You will gain valuable experience in information security governance, risk management, and compliance. These are highly relevant skills for future roles such as information security officer, security consultant, IT risk consultant, privacy/security analyst, business IT consultant, or GRC specialist.

What we offer

• A competitive internship salary, an NS Business Card to travel to the office, great office lunches, a strong company culture, and other employee benefits.
• A clearly scoped graduation assignment with practical business relevance.
• Close collaboration with an Artefact project manager.
• Dedicated mentorship and guidance throughout the internship.
• Access to relevant policies, systems, documentation, and stakeholders.
• A sounding board from Artefact headquarters in France.
• Exposure to a professional data, AI, and technology consultancy environment.
• Dedicated time to work on your graduation thesis (approximately two days per week).
• A hybrid working environment from our Utrecht office.
• The opportunity to make a visible contribution to Artefact Netherlands' information security maturity.

Interested?

Are you looking for a graduation internship in information security, ISO 27001, risk management, and IT governance? We would like to hear from you.

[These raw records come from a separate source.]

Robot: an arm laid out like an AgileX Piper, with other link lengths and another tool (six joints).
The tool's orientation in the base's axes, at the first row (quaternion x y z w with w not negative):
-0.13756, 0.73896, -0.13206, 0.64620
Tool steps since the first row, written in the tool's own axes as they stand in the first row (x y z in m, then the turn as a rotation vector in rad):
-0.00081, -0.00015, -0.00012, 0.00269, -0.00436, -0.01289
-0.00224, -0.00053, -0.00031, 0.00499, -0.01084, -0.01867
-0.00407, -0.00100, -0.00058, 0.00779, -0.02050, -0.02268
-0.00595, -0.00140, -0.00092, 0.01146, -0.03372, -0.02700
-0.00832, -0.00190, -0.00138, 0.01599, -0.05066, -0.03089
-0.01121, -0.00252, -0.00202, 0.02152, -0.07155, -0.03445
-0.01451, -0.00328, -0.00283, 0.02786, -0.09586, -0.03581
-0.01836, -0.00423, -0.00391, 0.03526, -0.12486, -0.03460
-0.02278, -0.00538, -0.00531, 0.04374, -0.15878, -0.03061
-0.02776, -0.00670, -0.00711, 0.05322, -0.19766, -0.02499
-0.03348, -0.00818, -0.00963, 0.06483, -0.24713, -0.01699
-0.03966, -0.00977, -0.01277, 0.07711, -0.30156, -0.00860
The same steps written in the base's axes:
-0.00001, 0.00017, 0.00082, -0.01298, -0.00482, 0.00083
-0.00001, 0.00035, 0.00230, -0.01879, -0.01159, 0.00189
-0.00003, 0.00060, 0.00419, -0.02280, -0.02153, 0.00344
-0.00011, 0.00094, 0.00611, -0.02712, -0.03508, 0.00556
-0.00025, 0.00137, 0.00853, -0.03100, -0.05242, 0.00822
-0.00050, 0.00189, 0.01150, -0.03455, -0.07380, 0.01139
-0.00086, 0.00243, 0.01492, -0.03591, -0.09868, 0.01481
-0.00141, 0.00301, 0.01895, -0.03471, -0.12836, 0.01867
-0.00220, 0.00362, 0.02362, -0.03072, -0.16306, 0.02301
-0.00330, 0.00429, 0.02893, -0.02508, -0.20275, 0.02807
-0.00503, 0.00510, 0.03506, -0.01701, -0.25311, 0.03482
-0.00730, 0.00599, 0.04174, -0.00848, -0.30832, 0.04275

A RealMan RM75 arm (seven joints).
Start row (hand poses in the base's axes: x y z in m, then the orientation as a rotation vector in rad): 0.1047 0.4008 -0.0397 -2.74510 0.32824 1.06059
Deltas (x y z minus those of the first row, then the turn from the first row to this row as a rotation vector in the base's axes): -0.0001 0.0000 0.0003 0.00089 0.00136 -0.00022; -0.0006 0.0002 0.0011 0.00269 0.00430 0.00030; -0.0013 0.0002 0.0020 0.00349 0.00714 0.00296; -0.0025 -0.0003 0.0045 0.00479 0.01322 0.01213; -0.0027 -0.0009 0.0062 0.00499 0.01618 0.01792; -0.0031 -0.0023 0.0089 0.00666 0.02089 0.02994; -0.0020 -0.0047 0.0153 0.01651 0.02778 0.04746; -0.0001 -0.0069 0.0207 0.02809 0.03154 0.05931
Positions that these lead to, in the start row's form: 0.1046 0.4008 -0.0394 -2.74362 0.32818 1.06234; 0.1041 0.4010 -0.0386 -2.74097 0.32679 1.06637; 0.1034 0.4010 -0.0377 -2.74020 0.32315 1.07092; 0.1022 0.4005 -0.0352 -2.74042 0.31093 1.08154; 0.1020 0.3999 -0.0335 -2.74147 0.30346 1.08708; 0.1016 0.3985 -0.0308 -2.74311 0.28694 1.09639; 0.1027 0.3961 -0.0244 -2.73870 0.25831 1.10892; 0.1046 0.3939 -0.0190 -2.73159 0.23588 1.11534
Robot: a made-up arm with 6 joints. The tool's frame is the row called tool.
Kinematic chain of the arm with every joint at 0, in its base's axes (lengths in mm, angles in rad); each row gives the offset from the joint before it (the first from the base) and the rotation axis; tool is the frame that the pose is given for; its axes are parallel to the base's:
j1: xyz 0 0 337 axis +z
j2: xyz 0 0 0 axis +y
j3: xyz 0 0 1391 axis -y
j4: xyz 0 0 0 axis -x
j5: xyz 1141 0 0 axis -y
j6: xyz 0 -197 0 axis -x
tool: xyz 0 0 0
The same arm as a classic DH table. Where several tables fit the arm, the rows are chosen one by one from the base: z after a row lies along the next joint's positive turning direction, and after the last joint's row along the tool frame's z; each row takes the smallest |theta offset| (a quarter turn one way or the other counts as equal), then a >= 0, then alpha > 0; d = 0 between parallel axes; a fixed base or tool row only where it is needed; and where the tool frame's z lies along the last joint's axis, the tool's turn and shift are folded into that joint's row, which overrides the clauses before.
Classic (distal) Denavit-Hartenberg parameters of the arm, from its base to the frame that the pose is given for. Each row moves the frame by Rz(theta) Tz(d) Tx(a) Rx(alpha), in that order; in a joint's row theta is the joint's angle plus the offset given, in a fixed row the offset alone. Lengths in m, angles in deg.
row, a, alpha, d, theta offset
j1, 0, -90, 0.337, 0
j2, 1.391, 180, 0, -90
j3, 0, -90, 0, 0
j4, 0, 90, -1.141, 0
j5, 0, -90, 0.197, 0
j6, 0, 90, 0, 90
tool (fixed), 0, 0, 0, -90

Please send your CV and a short motivation explaining why this assignment interests you.

Possible research question

A possible graduation research question could be:

How can Artefact Netherlands implement an effective and pragmatic Information Security Management System in order to reduce information security risks and become ready for ISO 27001 certification?

This research question can be further refined together with the student and the educational institution to ensure it meets graduation requirements.